Work task » Work out how many lines in the data below contain the string "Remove", and reply with that figure alone.

Segment Start: Data for analysis

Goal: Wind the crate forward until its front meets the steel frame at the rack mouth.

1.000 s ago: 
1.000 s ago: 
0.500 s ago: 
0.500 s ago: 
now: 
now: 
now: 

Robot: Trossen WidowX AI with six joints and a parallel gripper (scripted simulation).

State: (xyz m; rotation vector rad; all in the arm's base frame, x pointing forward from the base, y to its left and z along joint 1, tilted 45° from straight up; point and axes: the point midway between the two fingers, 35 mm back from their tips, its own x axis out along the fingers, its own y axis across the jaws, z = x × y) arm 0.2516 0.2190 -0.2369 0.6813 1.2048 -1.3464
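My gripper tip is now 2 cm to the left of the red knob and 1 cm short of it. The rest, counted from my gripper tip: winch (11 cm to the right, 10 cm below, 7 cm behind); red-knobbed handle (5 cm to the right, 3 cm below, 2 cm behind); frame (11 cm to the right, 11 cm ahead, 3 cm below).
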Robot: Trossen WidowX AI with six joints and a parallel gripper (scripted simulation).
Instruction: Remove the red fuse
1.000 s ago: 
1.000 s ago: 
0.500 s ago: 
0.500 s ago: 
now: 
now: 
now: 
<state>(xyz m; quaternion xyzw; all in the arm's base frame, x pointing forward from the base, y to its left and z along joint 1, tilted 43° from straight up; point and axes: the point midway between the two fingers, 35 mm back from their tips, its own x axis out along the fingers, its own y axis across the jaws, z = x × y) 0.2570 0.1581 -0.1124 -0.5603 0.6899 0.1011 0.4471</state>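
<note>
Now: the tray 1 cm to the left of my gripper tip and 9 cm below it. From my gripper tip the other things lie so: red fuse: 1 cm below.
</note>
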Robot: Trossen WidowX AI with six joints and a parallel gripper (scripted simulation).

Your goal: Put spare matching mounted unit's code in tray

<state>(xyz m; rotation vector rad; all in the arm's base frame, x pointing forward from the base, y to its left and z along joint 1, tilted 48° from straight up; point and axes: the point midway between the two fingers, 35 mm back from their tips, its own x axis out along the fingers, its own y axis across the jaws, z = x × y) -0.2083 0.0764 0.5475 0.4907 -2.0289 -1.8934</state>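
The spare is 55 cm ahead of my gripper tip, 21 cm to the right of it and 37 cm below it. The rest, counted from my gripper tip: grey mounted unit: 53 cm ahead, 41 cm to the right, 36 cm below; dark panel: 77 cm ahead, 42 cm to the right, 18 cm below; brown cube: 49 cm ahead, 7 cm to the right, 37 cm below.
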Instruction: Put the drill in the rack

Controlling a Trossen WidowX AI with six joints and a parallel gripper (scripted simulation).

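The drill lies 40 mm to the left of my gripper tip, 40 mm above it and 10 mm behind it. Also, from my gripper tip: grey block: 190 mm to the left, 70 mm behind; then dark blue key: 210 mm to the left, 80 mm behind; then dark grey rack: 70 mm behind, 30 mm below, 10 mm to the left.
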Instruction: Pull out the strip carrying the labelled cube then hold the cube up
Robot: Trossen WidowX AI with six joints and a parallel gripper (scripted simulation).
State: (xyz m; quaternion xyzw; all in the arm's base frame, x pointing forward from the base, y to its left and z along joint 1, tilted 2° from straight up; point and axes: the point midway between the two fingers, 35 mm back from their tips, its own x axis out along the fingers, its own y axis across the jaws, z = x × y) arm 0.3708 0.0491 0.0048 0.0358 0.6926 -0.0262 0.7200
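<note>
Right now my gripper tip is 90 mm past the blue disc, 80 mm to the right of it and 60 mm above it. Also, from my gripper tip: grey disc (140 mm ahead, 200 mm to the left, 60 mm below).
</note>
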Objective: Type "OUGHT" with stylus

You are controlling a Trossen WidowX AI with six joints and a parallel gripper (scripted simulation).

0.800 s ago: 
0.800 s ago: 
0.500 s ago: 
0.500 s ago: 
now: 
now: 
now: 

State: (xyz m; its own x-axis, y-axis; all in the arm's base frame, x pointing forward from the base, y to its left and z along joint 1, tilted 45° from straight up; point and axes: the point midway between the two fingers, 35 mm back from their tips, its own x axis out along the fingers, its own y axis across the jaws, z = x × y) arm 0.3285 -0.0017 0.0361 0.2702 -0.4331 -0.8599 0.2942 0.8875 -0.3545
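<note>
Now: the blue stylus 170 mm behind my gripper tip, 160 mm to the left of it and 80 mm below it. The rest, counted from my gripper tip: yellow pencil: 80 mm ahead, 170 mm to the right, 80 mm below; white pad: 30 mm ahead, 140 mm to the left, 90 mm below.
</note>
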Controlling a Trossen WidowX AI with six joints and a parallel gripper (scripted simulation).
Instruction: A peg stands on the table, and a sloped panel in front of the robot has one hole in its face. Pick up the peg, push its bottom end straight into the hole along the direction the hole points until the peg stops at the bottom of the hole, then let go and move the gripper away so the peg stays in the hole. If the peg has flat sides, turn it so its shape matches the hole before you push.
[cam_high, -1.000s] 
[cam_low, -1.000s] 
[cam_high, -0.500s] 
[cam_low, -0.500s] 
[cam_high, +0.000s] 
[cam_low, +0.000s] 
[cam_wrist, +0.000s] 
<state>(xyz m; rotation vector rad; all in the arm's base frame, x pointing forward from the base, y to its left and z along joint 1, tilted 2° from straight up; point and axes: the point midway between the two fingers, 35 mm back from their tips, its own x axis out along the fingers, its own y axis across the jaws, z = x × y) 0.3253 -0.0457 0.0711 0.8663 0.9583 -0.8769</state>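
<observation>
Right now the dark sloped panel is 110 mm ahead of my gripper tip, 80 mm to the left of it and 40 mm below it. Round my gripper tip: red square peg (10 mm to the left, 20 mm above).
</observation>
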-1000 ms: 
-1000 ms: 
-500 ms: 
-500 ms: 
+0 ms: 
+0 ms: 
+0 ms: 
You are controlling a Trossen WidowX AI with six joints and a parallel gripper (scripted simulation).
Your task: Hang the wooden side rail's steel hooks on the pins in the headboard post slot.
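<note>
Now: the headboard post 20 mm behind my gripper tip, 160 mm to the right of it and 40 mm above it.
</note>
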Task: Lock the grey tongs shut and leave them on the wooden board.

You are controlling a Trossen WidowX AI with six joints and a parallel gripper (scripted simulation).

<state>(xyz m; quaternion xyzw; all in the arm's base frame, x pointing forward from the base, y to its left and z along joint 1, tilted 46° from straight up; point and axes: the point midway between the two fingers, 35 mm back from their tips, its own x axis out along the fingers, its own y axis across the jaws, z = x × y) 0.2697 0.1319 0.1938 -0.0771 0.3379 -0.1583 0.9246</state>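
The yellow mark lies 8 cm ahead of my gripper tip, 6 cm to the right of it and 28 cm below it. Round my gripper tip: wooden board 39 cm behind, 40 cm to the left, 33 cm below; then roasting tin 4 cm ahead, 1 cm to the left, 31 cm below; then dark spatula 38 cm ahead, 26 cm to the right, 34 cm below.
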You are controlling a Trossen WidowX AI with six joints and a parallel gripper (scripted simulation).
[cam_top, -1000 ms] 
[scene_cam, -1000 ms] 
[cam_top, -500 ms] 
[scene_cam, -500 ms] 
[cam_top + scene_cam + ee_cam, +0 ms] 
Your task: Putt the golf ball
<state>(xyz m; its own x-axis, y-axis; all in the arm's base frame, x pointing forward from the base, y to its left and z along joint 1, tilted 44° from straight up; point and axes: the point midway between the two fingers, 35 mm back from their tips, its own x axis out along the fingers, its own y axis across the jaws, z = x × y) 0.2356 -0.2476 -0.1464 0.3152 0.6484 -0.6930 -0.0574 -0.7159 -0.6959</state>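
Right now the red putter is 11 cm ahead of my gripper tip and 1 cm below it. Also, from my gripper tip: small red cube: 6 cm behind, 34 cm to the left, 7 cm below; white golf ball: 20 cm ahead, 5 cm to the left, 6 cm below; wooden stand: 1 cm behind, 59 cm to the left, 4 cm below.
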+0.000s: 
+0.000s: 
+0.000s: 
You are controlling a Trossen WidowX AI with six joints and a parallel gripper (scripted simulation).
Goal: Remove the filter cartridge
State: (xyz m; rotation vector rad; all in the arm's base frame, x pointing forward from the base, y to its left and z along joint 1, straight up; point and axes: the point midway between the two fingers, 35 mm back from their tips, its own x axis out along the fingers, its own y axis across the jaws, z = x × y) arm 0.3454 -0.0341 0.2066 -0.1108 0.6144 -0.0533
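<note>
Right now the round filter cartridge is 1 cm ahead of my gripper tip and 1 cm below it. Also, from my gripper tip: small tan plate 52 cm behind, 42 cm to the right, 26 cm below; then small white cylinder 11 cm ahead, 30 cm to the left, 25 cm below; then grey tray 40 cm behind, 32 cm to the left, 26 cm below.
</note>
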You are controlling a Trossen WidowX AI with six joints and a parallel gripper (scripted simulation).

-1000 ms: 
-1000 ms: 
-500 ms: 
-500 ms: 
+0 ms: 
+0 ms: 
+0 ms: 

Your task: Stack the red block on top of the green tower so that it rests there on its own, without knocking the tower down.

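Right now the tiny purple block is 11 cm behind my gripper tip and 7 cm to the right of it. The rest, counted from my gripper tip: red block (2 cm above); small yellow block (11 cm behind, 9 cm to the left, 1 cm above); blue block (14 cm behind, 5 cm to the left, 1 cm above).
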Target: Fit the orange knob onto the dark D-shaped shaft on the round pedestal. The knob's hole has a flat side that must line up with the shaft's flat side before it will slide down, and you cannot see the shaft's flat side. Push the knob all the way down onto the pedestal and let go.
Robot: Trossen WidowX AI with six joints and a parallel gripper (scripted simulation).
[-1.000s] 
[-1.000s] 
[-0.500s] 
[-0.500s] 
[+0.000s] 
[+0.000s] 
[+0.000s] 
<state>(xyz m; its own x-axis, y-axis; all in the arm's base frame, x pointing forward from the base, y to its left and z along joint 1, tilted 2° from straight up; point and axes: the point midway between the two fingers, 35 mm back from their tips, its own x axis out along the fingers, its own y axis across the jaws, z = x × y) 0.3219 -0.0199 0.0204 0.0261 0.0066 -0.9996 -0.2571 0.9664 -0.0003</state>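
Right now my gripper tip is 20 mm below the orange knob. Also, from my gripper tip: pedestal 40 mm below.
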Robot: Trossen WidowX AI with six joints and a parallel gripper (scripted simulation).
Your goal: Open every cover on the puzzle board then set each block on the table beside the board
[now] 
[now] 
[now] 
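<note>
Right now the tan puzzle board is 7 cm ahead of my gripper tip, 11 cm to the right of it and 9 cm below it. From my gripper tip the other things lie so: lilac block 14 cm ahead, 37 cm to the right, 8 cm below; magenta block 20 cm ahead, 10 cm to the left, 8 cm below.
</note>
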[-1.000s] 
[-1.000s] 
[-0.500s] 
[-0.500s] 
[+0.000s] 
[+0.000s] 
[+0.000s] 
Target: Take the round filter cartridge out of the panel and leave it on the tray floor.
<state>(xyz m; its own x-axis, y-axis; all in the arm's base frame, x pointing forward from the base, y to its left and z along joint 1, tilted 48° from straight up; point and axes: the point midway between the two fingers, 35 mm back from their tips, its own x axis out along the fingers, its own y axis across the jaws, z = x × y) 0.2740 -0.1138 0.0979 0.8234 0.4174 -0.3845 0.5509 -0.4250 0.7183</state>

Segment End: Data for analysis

Reply to the exercise » 2